Sejumlah Haul Truck dioperasikan di area tambang terbuka PT Freeport Indonesia di Timika, Papua, Sabtu (19/9). PT Freeport Indonesia kini mendapat izin ekspor untuk Juli 2015 - Januari 2016 dengan kuota ekspor mencapai 775.000 ton konsentrat tembaga. Selain itu Freeport mendapat pengurangan bea keluar menjadi lima persen lantaran kemajuan pembangunan fasilitas pengolahan dan pemurnian mineral (smelter) di Gresik, Jawa Timur, yang sudah mencapai 11 persen. ANTARA FOTO/Muhammad Adimaja/kye/15

Jakarta, Aktual.com – Jika PT Freeport Indonesia tetap ngotot memaksa berpegangan pada Kontrak Karya, Indonesia layangkan saja gugatan ke arbitase Internasional.

Pendapat itu disampaikan mantan Dirjen Minerba dan Panas Bumi Kementrian ESDM Simon F Sembiring. Pasalnya dia mengaku sudah muak dengan keberadaan Freeport yang terkesan diistimewakan pemerintah. Padahal, ujar dia, tidak sedikit peraturan yang ditabrak Freeport terkait ketentuan perundang-undangan.

Menurutnya, Kontrak Karya yang menjadi rujukan kerja sama Freeport dan Indonesia, harusnya disesuaikan dengan Undang-Undang No.4 Tahun 2009 tentang Pertambangan Mineral dan Batubara (Minerba). Mengingat kedudukan legalitas kontrak karya berada jauh di bawah Undang-Undang.

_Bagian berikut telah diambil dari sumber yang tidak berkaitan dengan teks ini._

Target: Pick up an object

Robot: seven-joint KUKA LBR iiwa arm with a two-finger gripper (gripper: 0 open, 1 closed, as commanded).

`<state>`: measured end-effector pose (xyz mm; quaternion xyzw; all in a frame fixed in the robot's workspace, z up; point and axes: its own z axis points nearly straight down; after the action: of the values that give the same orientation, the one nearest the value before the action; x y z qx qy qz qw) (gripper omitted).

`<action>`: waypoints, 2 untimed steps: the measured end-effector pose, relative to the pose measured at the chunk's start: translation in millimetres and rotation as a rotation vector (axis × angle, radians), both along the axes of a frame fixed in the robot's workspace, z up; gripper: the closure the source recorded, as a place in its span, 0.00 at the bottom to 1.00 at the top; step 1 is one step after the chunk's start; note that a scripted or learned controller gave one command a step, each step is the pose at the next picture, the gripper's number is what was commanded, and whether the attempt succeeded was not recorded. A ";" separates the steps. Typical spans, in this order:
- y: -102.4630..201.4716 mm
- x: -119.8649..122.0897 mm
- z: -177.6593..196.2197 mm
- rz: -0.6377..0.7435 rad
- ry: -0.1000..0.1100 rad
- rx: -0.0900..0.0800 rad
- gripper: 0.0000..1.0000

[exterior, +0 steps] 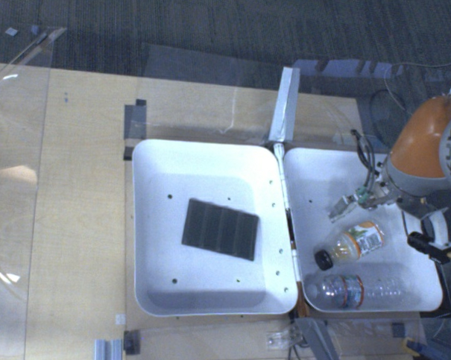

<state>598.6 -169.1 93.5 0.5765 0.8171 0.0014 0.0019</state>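
We look down on a bench with two white bins side by side. The left bin holds a dark flat pad with ridges, lying a bit tilted near the middle.

The right bin holds two bottles. One small bottle lies on its side near the middle of the bin. It has a black cap that points left and a label with orange and green on it. Just below it, a clear bottle lies on its side along the near wall of the bin. It has a dark blue band around it. The two bottles are near each other, but we cannot tell if they touch.

The arm comes in from the right, grey with a big orange part. Its gripper hangs over the upper part of the right bin, just above the small bottle in our view. We see thin shiny parts sticking out to the left, but we cannot tell how the gripper is set. Nothing shows between them. Both bottles lie in the bin.
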 end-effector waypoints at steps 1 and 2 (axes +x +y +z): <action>-18.8 -67.4 -3.6 0.045 -0.010 -0.004 0.00; 37.2 -97.1 -2.7 0.293 -0.014 -0.006 0.00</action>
<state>501.5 -131.9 90.8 0.4508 0.8926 0.0034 0.0091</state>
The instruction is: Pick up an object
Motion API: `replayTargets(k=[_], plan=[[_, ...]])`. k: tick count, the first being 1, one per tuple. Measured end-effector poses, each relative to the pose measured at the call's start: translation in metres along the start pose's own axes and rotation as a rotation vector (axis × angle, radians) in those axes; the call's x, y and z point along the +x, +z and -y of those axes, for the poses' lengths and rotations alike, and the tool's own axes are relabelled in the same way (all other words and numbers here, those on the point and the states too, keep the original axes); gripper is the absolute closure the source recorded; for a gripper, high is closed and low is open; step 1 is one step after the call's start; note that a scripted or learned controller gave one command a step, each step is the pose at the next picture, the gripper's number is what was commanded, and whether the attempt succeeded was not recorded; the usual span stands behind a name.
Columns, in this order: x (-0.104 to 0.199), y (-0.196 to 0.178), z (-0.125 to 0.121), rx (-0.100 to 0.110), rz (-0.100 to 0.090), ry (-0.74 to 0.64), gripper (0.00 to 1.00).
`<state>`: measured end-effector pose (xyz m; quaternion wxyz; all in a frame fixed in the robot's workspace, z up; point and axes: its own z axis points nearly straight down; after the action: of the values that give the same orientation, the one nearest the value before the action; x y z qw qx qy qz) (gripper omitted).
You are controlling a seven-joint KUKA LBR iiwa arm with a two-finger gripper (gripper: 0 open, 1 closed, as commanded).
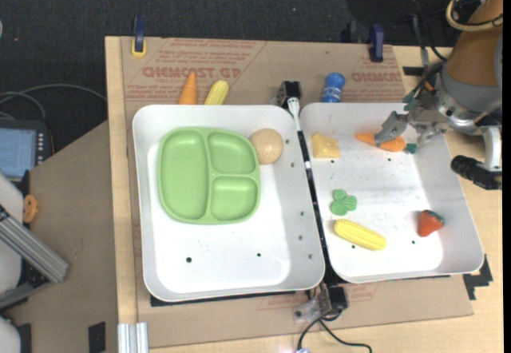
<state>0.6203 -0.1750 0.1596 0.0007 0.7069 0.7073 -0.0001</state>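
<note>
Nearest, in the right bin (447, 263), lie a corn cob (359, 235), a strawberry (429, 222) and a green leaf (343, 202). Left bin (160, 263) holds a green tray (209, 176) with a tan ball (267, 145) beside it. Farther back, cheese (325, 146), then my claw (393, 136) over an orange carrot (382, 140); whether it grips I cannot tell.

The right bin (447, 251) has open floor through its middle; a yellow block (325, 145) and carrot (382, 140) sit along the far edge, a green piece (343, 202) and corn (359, 235) near the left edge, a strawberry (430, 222) by the right edge. In the left bin (215, 267), a green tray (209, 174) and a ball (267, 145) fill the far half, leaving the near half open.
</note>
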Motion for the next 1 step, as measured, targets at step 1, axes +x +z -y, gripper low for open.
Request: replayTargets(k=[1], plan=[[-0.0456, 0.0761, -0.0193, -0.001, -0.015, 0.0, 0.0]])
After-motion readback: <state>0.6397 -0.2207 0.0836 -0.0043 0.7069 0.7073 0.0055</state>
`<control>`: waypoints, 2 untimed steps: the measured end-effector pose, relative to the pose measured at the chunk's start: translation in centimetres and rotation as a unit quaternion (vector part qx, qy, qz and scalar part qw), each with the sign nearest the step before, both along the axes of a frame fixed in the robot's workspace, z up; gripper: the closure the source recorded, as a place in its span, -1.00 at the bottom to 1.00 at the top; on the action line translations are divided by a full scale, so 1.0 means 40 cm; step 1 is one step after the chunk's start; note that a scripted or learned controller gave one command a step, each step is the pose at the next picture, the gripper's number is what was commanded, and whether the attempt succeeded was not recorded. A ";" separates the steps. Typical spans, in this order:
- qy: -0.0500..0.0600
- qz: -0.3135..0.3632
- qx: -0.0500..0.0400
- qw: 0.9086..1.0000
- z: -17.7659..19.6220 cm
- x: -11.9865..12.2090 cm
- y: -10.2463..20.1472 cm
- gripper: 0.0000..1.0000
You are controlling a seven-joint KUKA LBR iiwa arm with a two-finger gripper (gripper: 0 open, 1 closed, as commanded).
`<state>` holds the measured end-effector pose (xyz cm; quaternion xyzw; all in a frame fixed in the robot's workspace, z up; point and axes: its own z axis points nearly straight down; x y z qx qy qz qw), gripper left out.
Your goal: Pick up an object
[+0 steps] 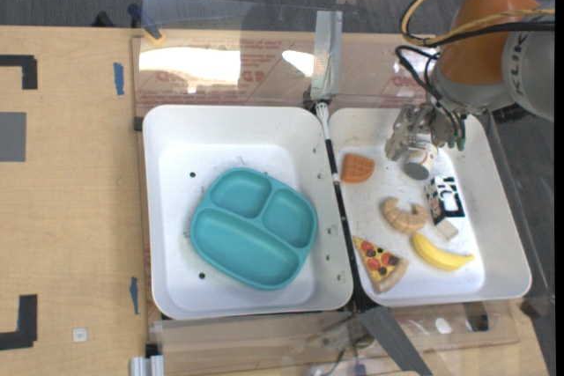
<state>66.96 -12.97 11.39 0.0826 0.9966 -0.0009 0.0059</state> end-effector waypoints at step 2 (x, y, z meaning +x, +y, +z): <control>-0.003 -0.120 -0.001 0.993 0.403 -0.209 -0.179 1.00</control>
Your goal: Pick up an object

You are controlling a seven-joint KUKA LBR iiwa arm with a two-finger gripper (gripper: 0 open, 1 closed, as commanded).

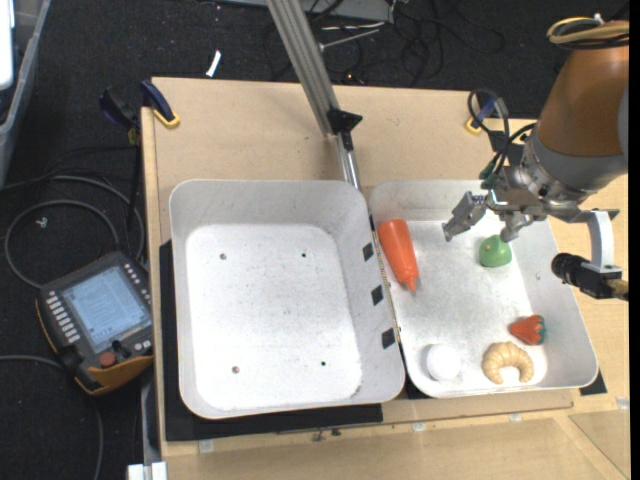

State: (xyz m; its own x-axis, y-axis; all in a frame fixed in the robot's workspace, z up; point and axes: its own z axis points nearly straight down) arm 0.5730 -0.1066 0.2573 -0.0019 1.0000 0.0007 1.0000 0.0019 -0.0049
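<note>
A wooden bench (260, 128) carries two white bins; in the right bin (440, 298) a green object (494, 253) lies near the far side. Just above it hangs the gripper (487, 223), fingers spread apart, holding nothing. Left of the green object lies a carrot (400, 252); nearer the front are a strawberry (528, 329), a croissant (508, 362) and a white ball (443, 361).

- The single camera sits above the bench (300, 118) and looks down on it at a slant, from the bench's near side toward its far side.
- It stands far enough back to take in both white bins: the left bin (190, 218) fills the centre-left of the frame and the right bin (570, 348) the centre-right.
- The dark floor runs across the top and down the left edge, where a teach pendant (95, 318) lies.
- The arm (590, 98) enters from the upper right.
</note>
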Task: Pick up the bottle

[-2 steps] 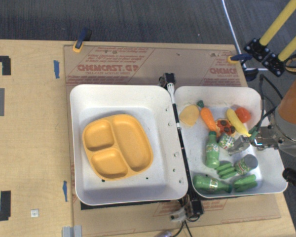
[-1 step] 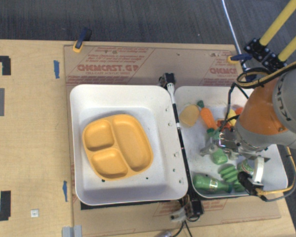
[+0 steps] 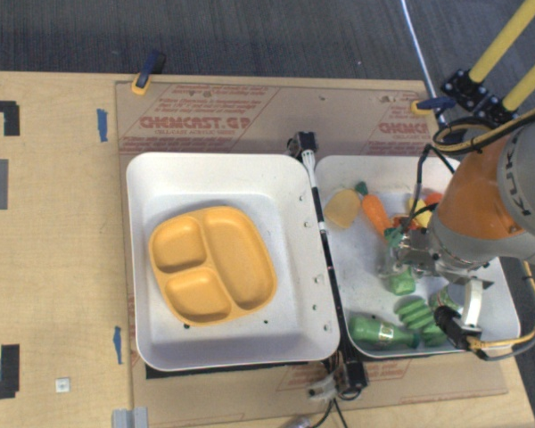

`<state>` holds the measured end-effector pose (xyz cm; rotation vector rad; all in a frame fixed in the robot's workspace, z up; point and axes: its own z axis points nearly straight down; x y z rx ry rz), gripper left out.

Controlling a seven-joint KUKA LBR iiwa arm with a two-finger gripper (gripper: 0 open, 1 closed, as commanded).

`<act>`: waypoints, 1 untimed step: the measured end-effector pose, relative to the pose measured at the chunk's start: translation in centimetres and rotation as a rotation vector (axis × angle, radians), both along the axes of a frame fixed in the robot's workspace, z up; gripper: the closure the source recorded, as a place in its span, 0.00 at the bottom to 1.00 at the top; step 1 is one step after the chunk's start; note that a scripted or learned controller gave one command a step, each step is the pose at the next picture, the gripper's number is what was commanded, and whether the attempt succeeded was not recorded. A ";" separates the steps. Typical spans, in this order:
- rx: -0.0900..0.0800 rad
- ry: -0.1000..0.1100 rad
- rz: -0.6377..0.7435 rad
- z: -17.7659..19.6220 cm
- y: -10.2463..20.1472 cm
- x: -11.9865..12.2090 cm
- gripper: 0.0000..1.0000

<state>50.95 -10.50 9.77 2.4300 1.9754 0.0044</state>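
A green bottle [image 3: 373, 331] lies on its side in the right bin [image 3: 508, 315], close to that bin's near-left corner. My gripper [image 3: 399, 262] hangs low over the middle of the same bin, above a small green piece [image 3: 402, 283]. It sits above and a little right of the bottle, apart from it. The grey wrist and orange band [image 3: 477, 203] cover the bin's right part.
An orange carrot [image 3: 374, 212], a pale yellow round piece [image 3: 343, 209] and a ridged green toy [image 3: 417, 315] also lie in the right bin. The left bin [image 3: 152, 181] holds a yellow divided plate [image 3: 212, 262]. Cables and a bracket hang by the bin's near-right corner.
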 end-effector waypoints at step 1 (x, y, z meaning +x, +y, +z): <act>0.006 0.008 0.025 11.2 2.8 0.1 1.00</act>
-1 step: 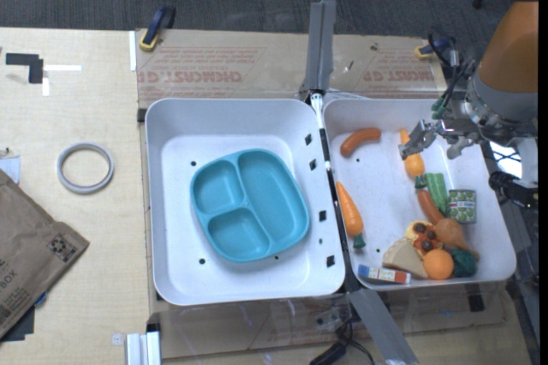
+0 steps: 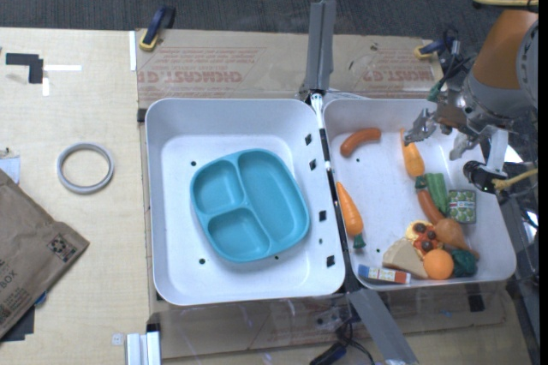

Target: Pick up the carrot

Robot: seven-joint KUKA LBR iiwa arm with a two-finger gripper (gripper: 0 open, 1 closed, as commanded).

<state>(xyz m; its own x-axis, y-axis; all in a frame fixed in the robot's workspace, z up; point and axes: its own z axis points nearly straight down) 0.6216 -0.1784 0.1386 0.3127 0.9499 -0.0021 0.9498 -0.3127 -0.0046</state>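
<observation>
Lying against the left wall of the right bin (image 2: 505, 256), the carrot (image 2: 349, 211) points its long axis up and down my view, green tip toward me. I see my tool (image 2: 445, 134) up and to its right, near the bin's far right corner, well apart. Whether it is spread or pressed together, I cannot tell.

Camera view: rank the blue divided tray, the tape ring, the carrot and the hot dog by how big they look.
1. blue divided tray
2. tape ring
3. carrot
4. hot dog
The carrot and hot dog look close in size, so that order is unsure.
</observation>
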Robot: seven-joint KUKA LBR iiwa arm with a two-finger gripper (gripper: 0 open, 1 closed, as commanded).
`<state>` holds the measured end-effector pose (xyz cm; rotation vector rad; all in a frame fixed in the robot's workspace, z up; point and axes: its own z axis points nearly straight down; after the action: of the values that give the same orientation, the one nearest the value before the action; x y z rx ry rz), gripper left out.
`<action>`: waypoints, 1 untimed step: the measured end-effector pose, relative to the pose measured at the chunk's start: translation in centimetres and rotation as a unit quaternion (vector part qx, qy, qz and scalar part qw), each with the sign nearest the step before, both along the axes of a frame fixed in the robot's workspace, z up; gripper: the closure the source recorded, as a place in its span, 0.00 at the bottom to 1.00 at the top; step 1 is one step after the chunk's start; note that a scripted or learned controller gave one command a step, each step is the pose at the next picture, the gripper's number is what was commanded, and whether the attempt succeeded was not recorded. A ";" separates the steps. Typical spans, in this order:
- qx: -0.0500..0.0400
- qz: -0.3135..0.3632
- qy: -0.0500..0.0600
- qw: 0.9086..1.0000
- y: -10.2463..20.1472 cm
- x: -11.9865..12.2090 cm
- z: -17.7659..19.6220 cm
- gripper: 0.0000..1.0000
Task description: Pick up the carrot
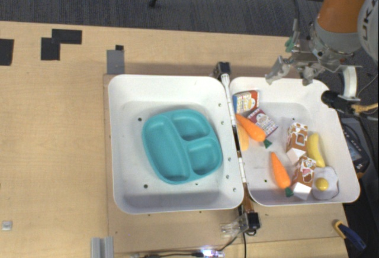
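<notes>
- Carrot first, since that is my target: I count two. One carrot (251, 128) lies tilted near the left wall of the right bin (343, 132), its green end pointing down-right towards the bin's middle. The second carrot (280, 171) lies further down the same bin, green end at the bottom, just beside a small white block (302, 190).
- Now by size. The bench (53, 150) is pale wood, with dark patches near its top-left edge.
- The left bin (127, 192) holds a teal divided tray (182, 145), sitting roughly in the middle.
- The arm (349, 2) comes in at the top right, orange band above the grey wrist.
- The gripper (294, 70) hangs over the back rim of the right bin, well apart from both carrots. Its two fingers look spread, with nothing between them, so I read it as released.
- Smaller things in the right bin: a banana (314, 150) near the right wall, a brown-and-white carton (296, 136) just beside it, a small box (246, 100) near the back-left corner, a dark packet (261, 122) touching the upper carrot, and a lemon-like yellow piece (322, 183) in the front-right corner.
</notes>
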<state>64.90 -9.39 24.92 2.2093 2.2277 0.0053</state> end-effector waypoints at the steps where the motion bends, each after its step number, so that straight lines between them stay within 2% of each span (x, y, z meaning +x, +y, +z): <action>1: 0.001 0.063 0.003 0.998 5.1 -4.4 -6.6 0.00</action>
<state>60.55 -4.33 18.34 2.0677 2.3667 0.0018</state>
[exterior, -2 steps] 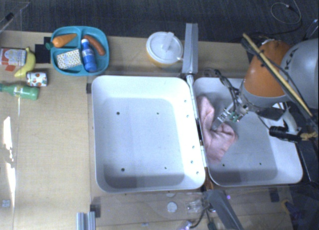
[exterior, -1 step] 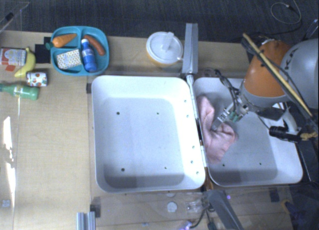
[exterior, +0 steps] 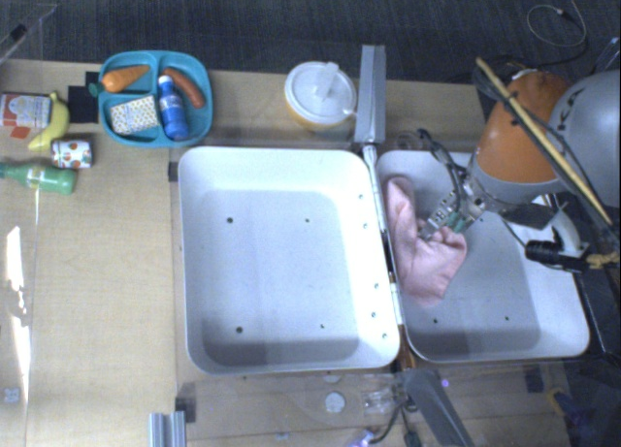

Karena pertimbangan itu, ujar Simon, sangat wajar jika Indonesia melayangkan gugatan ke tingkat hukum arbitrase internasional kalau Freeport ‘ngotot’. Sebab keberadaan Freeport selama ini telah mengeksploitasi kekayaan sumber daya alam Indonesia.

“Kalau begini bawa saja ini ke arbitrase, negara tidak usah takut. Dalam pasal 23 ayat 2 kerja sama antarpihak disebutkan jelas bahwa perusahaan akan tunduk dan melaksanakan peraturan perundang-undangan yang berlaku dari waktu ke waktu,” ujar Simon dalam diskusi di bilangan Cikini, Jakarta Pusat, Sabtu (21/11).

Lanjut Simon, Freeport wajib tunduk pada UU Minerba yang pada dasarnya mengharuskan setiap kerja sama investasi mengedepankan kepentingan nasional. Dan negara, ujar dia, lebih berhak mendapat penguasaan lebih banyak ketimbang perusahaan itu sendiri.

Dia menambahkan, seriap negara punya hak mendapatkan divestasi saham setidaknya 51 persen terhadap perusahaan asing manapun. Meski terkait Freeport ini Kementerian Keuangan kerap berdalih tidak punya modal untuk membeli saham Freeport.

Freeport sudah selayaknya tidak mendapat perlakuan khusus agar keadilan dapat ditegakkan. “Dan itu sudah dilaksanakan ke perusahaan-perusahaan asing termasuk Newmont,” tegas Simon.